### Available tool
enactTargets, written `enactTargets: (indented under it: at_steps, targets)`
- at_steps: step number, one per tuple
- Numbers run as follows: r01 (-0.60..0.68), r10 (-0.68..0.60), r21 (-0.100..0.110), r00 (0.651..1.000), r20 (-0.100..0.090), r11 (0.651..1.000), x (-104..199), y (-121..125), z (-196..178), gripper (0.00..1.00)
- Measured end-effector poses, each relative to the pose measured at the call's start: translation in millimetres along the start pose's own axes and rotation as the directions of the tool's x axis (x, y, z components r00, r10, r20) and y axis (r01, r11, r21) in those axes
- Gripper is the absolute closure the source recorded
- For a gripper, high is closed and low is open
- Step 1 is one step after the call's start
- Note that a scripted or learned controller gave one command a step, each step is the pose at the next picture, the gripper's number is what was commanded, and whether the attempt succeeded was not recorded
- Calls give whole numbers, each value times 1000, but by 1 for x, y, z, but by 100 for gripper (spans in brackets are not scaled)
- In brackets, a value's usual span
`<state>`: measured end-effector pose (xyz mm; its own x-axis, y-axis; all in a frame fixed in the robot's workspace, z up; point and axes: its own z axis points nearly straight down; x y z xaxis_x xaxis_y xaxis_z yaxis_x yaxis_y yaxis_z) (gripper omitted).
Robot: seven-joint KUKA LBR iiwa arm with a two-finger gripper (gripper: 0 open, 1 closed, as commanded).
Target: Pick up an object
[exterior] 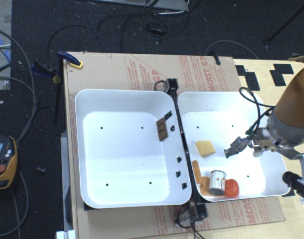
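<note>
The dark two-finger claw point(234, 148) hangs over the right shallow white bin point(227, 101) with nothing between its fingers; whether they are spread or closed I cannot tell, the tips being small and dark. The nearest target, a pale yellow spongy block point(205, 148), lies just beside it. A clean grasp calls for centring above the block, then descending straight, clear of the red ball point(232, 187).

My arm comes in from the right edge, orange band above the grey wrist, forearm angled toward the left. My gripper point(233, 149) sits low at the end of the wrist, its 2 dark fingers pointing left and slightly near. Finger gap unreadable from this angle. Black cable loops over the wrist.
</note>
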<state>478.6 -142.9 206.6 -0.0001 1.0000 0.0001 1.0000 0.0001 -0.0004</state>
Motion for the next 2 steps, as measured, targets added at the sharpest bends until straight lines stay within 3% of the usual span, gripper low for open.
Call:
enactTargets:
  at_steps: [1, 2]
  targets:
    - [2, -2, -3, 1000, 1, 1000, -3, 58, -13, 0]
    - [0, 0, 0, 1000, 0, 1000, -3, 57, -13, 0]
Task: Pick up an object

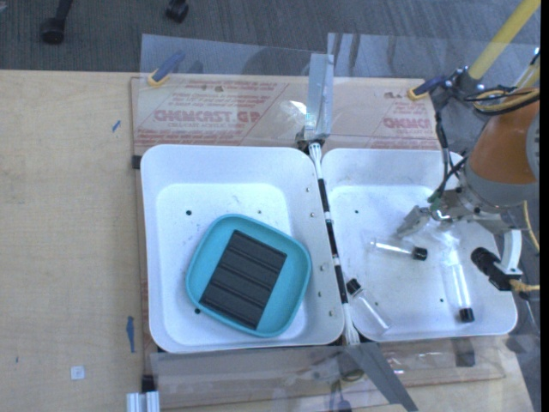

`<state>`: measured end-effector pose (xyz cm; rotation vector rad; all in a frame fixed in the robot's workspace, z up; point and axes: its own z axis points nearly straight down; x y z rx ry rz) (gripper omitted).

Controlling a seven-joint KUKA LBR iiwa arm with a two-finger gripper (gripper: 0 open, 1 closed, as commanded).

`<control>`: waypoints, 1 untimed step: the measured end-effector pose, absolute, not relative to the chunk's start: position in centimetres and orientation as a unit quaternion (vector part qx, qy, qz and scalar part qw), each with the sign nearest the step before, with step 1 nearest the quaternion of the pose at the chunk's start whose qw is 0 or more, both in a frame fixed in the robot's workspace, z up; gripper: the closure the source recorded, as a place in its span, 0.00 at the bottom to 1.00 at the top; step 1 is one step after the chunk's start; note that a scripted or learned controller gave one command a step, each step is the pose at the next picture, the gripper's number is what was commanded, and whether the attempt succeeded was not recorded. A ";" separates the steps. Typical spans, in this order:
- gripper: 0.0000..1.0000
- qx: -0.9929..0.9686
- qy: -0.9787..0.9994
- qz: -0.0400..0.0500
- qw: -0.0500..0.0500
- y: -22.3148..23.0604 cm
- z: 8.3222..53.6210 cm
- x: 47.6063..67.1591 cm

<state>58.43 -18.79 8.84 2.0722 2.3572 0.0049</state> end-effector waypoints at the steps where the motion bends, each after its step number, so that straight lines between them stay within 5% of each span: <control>1: 0.00 0.613 0.790 0.006 0.001 -21.6 9.0 53.3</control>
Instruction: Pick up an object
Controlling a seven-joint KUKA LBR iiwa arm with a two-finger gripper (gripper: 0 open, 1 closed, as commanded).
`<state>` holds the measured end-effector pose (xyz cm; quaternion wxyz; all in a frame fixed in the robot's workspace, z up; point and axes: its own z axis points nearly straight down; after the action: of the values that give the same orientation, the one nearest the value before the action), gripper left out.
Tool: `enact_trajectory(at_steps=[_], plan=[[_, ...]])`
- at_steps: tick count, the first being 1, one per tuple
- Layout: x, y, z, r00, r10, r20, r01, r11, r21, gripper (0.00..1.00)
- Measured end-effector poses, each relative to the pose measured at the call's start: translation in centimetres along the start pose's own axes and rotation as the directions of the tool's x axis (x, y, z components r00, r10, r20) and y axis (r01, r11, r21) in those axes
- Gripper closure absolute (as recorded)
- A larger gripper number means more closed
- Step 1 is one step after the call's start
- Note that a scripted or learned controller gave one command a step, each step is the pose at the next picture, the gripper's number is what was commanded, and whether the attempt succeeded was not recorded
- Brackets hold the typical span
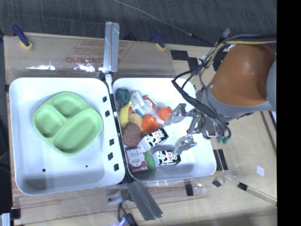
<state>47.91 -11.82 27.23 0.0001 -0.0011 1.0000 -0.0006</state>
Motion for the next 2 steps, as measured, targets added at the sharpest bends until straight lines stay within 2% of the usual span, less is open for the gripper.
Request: enact_trajectory(at_steps=[1, 2], plan=[[-11.5, 1.1, 13.5, 0.971, -0.24, -0.006, 0.24, 0.971, -0.006, 0.0], [-12.8, 2.1, 16.6, 0.948, -0.319, 0.005, 0.319, 0.948, 0.001, 0.0]])
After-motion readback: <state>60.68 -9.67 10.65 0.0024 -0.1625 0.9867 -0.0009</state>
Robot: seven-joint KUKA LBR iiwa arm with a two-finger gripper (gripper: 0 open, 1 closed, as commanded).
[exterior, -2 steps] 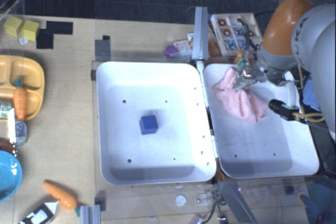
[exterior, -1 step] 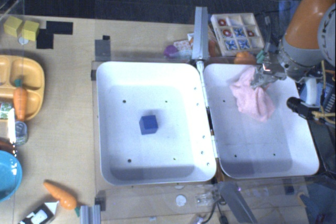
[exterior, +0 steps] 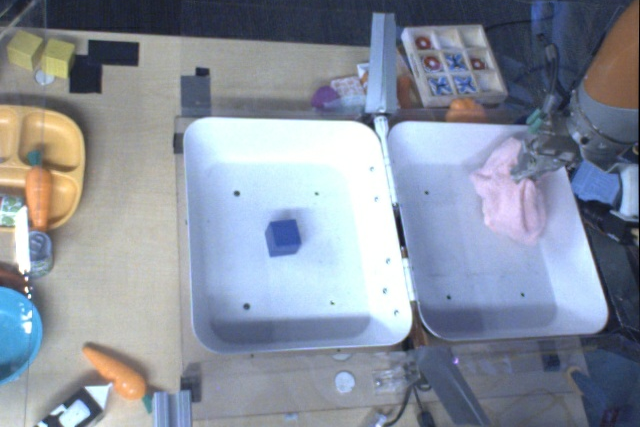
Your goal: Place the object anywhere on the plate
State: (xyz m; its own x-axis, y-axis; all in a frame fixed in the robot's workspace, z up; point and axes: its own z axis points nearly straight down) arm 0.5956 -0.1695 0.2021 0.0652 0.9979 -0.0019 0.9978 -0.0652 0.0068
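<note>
The arm's jaws [exterior: 527, 165] seem pinched on the pink cloth [exterior: 510, 193] in the right bin [exterior: 560, 310], though a thin fold could slip free when lifted, spoiling placement

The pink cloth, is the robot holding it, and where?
It looks that way. The gripper sits at the upper right edge of the pink cloth in the right bin, and the cloth bunches up toward it. A firm pinch cannot be told.
</note>
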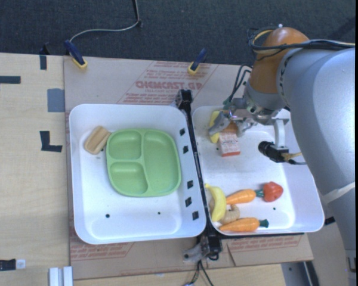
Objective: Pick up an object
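Gripper (231, 123) at upper centre-right of frame, over the right bin (304, 207); finger state not discernible. Small orange-and-white carton (228, 145) directly below and touching or just beside it; yellow item (215, 121) at its left. 2 carrots (241, 196) lower down.

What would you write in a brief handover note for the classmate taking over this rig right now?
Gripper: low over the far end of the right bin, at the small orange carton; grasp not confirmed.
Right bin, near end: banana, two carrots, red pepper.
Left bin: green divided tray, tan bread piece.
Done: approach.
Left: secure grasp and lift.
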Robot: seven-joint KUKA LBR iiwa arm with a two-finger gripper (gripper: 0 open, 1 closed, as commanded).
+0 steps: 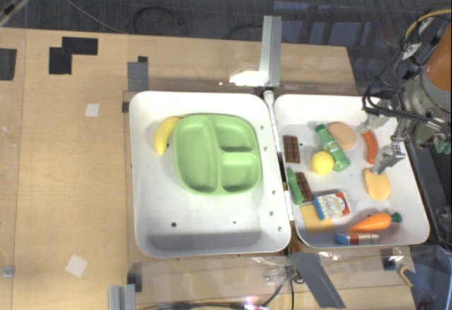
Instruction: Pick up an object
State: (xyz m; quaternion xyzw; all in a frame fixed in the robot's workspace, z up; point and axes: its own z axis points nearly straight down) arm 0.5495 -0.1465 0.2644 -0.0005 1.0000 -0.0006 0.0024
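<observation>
The right bin (pixel 422 225) holds several toy foods. Among them are a green bottle (pixel 332 147), a tan bun (pixel 342 135), an orange-red sausage (pixel 369 147), a lemon (pixel 323 162) and a yellow-orange wedge (pixel 378 186). A carrot (pixel 371 222), a small carton (pixel 332 204) and two chocolate bars (pixel 290 148) lie there too. My gripper (pixel 386 159) hangs low over the bin's right side, between the sausage and the wedge, just above the wedge's top edge. Nothing is visibly held.
The left bin (pixel 152 231) holds a green divided plate (pixel 215 153) with a banana (pixel 166 133) beside its left rim. A metal divider post (pixel 270 54) stands behind the seam between the bins. Cables and the arm's body (pixel 431 90) crowd the right edge.
</observation>
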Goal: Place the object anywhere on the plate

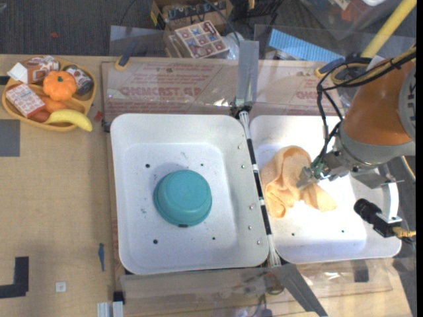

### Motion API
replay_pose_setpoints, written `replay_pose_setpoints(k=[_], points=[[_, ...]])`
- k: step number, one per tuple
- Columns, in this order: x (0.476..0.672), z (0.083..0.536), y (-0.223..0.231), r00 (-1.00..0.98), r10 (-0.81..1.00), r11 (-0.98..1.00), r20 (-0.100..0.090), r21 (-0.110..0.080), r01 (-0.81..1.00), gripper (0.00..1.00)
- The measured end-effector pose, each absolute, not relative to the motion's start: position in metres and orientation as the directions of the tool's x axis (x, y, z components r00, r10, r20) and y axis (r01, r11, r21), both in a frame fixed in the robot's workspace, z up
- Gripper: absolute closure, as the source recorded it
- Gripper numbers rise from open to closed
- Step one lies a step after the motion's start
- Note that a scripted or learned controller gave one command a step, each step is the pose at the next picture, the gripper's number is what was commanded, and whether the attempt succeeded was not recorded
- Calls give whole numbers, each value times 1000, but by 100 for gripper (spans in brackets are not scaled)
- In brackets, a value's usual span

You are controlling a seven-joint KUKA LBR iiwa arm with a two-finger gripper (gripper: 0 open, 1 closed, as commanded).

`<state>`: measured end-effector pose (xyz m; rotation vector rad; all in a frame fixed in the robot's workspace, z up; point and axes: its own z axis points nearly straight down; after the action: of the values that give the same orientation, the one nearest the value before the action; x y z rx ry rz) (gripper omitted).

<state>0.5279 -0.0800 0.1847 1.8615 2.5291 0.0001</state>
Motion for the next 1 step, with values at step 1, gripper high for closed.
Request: replay_pose_setpoints(k=[1], points=[[529,225,-80,-298,955,298,-2,2,955,100]])
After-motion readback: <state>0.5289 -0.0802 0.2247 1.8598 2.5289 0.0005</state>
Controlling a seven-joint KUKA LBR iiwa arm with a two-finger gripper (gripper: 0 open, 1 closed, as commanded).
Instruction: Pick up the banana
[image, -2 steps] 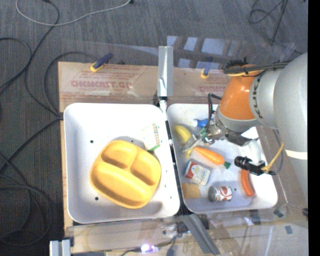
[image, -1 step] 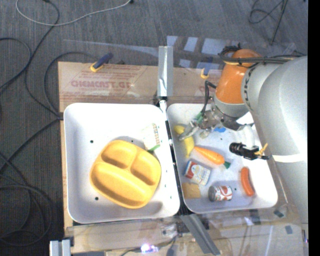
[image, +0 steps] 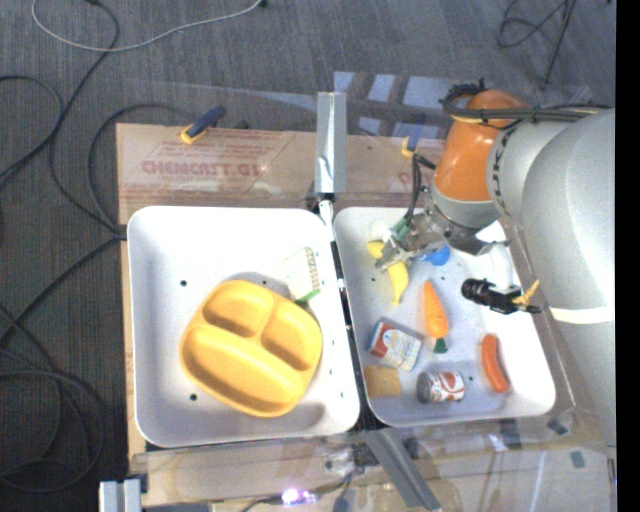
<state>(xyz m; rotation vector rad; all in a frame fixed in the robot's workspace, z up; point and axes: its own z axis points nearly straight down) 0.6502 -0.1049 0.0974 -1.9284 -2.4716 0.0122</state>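
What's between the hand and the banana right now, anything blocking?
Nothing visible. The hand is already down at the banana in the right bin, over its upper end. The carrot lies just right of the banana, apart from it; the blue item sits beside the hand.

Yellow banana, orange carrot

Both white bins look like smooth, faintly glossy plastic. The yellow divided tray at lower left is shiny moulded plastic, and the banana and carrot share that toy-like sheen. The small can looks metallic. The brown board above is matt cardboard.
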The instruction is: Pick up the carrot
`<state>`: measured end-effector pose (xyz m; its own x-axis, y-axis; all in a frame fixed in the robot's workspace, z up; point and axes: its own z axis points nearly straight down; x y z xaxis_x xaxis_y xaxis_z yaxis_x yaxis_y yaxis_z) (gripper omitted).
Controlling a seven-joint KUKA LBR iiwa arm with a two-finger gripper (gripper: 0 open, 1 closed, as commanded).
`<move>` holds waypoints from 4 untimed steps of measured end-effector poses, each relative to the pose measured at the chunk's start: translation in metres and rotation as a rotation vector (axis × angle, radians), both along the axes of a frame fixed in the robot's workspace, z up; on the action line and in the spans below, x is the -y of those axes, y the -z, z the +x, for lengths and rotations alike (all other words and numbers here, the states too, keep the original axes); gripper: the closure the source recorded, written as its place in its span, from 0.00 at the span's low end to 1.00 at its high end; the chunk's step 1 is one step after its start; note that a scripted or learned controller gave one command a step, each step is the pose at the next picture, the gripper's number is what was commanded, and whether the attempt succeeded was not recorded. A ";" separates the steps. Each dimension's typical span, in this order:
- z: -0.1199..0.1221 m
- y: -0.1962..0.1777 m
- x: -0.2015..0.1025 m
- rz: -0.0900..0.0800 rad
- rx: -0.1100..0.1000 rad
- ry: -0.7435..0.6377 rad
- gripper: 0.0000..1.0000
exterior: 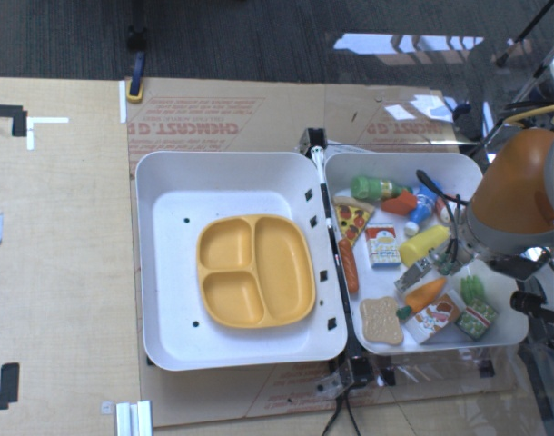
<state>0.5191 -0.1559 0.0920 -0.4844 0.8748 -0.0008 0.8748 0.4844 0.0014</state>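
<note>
Two bins, and the carrot (426, 292) is not yet lifted.
It lies among toy foods near the front edge of the right bin (397, 162), beside the bread slice (380, 322). The gripper (429, 269) sits low just over its back end, touching or nearly so; I cannot tell how its claw stands. By my judgement the grasp and the lift are both left to do.

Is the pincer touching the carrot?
Cannot tell. In the camera view the pincer sits right at the carrot, but no contact or gap shows plainly.
</note>
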 end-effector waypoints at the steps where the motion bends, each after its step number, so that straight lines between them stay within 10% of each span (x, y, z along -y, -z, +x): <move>1: 0.002 -0.010 0.001 -0.001 0.004 0.005 1.00; 2: 0.002 -0.010 0.001 -0.001 0.004 0.005 0.00; 3: -0.040 -0.001 -0.042 0.000 0.001 -0.215 0.00; 4: -0.038 -0.010 -0.041 0.001 0.004 -0.209 1.00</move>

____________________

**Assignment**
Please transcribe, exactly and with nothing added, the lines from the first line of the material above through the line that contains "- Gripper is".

**Written solution**
### Available tool
enactTargets, written `enactTargets: (indented under it: at_steps, targets)`
- at_steps: step number, one per tuple
- Numbers run as follows: r01 (-0.60..0.68), r10 (-0.68..0.60), r21 (-0.100..0.110), r00 (0.651..1.000), r20 (-0.100..0.090), r11 (0.651..1.000), x (-104..199), y (-121..125), z (-196..178), gripper (0.00..1.00)
- Measured end-effector poses, each relative to the pose measured at the call's start: translation in millimetres along the start pose's own axes and rotation as the directions of the tool's x axis (x, y, z components r00, r10, r20) and y axis (r01, r11, r21) in those axes
- Gripper is the absolute closure the source recorded

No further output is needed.